Un peu de sang neuf cette semaine dans Fear itself, puisque cet épisode a été écrit par Steve Niles (le comics 30 Jours de Nuit) et réalisé par Darren Lynn Bousman, réalisateur (enfin si on veut) de Saw 2, 3, 4… Après une intro plutôt efficace dans laquelle le spectateur est aussi perdu que l’héroïne, l’intrigue (un Cloverfield à la sauce zombies) se met rapidement en place, alternant scènes en direct et flashbacks sur la soirée du réveillon (servant de clé pour comprendre le twist final). Et dès la fin du générique, le naturel reprend malheureusement le dessus. J’étais plutôt intrigué de découvrir le travail de Bousman sur autre chose que la saga Saw et ses figures imposées, espérant que le jeune réalisateur s’en sortirait mieux. Hélas, ce New Year’s Day prouve définitivement que Bousman est un très mauvais réalisateur. Affligé d’une immonde photo bleutée ou verte comme dans Saw 4, l’épisode est déjà extrêmement moche et on ne distingue pas grand-chose. Et Bousman n’a toujours pas appris à tenir une caméra, secouant celle-ci dans tous les sens, bannissant les plans de plus de deux dixièmes de seconde (en tout cas pour la partie se déroulant dans le présent, les flashbacks sont bien plus posés et mieux réalisés). Du coup on enrage, et même si l’épisode a l’air d’être assez gore, c’est difficile à vérifier vu qu’on ne voit rien. Le twist final est quant à lui assez marrant mais très peu crédible. Au suivant !
Note : 3/10


j’étais assez satisfait des Masters of horror, mais Fear itself non merci!

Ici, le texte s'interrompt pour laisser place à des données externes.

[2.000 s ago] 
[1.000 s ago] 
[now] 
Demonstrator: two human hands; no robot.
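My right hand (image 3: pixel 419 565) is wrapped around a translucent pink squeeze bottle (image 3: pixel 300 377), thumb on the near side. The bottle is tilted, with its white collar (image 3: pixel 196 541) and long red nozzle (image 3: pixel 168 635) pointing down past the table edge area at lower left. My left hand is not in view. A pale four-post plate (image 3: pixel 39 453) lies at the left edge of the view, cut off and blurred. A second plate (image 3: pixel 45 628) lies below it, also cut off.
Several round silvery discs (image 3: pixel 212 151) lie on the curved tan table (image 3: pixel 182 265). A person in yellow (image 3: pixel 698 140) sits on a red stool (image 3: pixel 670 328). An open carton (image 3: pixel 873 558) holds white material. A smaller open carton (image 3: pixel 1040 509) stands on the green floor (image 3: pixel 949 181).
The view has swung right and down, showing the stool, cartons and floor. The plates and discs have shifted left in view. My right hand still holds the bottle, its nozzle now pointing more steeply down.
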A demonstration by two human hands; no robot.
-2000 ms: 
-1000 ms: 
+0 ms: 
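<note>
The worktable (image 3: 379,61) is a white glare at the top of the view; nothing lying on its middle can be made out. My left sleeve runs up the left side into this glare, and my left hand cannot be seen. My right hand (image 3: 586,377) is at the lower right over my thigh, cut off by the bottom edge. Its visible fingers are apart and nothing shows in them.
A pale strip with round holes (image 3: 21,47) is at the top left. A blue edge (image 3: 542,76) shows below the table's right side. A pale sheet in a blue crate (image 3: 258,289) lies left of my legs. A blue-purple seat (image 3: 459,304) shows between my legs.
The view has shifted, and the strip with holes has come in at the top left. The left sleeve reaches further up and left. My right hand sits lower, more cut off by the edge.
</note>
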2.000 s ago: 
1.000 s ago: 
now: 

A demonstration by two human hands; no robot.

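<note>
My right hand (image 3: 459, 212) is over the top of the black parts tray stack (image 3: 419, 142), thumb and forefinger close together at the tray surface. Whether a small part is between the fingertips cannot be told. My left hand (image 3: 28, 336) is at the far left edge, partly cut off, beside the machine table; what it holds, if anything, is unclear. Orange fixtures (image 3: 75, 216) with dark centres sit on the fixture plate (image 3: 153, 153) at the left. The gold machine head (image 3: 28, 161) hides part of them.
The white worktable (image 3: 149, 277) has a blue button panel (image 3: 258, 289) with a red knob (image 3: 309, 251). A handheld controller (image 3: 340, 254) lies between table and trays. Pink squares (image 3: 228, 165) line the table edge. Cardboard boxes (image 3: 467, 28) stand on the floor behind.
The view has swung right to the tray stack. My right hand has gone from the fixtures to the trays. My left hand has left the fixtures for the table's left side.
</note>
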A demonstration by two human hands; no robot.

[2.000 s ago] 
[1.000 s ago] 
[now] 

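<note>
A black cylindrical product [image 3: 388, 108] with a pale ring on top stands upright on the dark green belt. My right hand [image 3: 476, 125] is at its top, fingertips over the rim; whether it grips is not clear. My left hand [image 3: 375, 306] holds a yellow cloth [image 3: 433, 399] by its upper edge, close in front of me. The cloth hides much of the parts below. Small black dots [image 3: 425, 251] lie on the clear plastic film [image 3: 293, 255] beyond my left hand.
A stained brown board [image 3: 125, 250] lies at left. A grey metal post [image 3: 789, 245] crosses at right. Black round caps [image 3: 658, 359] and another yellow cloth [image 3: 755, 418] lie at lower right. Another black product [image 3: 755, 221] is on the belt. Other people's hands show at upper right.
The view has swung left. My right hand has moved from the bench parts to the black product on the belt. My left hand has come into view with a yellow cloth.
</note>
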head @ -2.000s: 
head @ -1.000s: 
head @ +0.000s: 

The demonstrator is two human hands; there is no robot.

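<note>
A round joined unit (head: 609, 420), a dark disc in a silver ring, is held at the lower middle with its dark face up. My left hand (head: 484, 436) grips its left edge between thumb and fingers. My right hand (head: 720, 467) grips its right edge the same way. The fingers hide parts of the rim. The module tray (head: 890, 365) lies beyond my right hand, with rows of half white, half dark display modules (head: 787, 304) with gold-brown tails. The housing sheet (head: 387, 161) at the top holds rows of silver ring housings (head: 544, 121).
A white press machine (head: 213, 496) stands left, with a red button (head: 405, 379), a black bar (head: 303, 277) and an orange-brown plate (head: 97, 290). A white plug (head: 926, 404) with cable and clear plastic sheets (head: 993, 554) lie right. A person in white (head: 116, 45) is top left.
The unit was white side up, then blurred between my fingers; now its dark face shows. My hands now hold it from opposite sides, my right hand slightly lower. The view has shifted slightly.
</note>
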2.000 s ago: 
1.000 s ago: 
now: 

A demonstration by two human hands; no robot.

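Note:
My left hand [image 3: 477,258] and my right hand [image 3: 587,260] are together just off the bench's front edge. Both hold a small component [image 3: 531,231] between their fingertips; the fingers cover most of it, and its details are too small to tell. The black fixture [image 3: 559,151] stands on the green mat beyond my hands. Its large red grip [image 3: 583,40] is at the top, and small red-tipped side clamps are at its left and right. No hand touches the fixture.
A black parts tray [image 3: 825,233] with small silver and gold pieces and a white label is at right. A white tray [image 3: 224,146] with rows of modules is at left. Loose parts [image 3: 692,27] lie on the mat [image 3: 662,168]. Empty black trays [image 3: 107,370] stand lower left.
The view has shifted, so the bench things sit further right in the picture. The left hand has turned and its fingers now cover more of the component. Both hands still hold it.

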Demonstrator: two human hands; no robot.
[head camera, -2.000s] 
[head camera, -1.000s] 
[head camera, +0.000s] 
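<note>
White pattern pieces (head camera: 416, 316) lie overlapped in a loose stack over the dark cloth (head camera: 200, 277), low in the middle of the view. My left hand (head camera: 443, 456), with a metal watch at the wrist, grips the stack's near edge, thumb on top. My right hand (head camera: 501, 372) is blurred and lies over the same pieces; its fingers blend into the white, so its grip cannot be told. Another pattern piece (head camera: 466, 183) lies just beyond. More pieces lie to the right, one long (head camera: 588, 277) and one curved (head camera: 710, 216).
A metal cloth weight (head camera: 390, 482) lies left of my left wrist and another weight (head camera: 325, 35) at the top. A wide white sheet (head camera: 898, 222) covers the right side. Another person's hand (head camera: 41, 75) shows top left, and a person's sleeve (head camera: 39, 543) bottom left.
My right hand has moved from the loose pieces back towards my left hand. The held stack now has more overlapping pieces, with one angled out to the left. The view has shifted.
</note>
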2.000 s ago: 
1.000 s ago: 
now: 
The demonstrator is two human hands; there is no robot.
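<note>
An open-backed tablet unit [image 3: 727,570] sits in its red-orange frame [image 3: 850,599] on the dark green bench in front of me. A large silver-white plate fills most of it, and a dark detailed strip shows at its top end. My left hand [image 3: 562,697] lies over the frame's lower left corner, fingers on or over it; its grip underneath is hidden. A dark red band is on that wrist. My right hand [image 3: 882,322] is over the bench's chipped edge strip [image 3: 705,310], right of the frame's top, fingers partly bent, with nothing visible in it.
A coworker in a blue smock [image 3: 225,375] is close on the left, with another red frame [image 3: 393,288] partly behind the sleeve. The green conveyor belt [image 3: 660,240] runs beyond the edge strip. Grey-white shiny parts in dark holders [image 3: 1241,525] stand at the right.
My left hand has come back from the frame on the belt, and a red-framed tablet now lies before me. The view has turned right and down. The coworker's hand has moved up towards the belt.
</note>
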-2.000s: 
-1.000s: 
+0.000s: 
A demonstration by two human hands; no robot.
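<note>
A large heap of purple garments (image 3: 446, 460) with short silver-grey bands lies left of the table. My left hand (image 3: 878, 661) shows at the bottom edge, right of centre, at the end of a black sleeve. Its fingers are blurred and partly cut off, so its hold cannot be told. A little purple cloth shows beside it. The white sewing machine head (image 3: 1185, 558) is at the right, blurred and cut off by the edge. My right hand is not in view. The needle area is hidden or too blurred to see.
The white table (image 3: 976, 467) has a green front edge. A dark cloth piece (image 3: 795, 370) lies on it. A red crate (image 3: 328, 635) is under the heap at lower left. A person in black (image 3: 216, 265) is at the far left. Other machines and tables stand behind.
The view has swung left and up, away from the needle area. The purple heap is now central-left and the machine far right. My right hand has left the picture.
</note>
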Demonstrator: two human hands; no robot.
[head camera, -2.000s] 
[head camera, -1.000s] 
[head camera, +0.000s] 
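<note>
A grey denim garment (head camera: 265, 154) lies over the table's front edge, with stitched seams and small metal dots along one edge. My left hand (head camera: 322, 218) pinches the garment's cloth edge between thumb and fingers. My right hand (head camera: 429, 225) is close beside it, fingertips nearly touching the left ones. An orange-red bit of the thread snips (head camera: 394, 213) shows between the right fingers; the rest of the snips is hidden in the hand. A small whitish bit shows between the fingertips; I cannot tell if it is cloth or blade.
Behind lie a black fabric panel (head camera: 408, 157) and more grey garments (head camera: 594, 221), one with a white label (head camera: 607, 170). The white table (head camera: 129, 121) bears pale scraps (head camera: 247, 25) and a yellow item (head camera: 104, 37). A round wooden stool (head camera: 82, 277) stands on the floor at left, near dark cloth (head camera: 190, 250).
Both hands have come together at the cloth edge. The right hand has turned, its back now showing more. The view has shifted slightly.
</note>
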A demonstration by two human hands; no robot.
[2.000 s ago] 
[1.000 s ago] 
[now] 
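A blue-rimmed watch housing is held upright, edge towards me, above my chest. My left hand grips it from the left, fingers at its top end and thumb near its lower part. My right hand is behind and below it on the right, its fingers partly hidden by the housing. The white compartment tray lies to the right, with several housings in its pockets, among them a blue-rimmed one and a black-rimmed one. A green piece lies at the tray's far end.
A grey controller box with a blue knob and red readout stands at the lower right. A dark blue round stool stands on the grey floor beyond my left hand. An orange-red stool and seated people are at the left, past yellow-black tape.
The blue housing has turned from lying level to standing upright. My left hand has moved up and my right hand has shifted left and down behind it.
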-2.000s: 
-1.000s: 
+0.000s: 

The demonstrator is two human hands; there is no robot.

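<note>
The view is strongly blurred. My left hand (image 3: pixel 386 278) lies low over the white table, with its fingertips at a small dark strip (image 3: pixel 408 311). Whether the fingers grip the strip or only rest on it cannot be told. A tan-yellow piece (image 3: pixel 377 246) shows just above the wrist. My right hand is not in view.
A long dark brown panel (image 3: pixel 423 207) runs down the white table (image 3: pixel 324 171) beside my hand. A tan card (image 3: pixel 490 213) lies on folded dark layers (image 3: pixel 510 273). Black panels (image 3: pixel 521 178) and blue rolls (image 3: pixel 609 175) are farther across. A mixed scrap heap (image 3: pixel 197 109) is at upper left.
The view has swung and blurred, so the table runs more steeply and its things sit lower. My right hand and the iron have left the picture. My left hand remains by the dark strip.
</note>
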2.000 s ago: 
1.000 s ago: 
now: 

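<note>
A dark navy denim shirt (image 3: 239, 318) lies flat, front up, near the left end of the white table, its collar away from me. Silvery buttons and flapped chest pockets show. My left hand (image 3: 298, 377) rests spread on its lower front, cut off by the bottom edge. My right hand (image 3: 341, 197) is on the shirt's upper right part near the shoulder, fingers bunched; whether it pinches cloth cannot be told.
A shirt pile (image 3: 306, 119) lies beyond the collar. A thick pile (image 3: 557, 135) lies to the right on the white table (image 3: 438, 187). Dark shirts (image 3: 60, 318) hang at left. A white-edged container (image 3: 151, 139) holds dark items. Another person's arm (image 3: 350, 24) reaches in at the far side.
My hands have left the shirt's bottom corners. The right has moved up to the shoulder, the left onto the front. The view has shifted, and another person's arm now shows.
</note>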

Carrement ridicule c’est vrai.
, mais c’est pas mal !
Par contre sans vouloir aller plus vite que la musique, l’episode « Skin and bones » m’a redonne espoir dans la serie.
Certe ce n’est pas « La fin absolue du monde »
Wait and see pour le reste…
Pas encore vu « Skin and Bones », mais j’avoue avoir du mal à me motiver pour regarder la suite, même si j’ai été agréablement surpris par « Community ».